» What to do
Please filter the data down to the lines that include the word "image" and copy them.

START The data

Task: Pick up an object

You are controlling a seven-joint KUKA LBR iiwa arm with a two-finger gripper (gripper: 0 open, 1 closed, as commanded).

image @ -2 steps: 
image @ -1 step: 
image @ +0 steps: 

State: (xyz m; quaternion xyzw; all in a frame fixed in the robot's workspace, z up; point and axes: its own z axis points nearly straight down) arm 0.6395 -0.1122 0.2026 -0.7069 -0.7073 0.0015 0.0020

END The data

» Exercise answer
image @ -2 steps: 
image @ -1 step: 
image @ +0 steps: 

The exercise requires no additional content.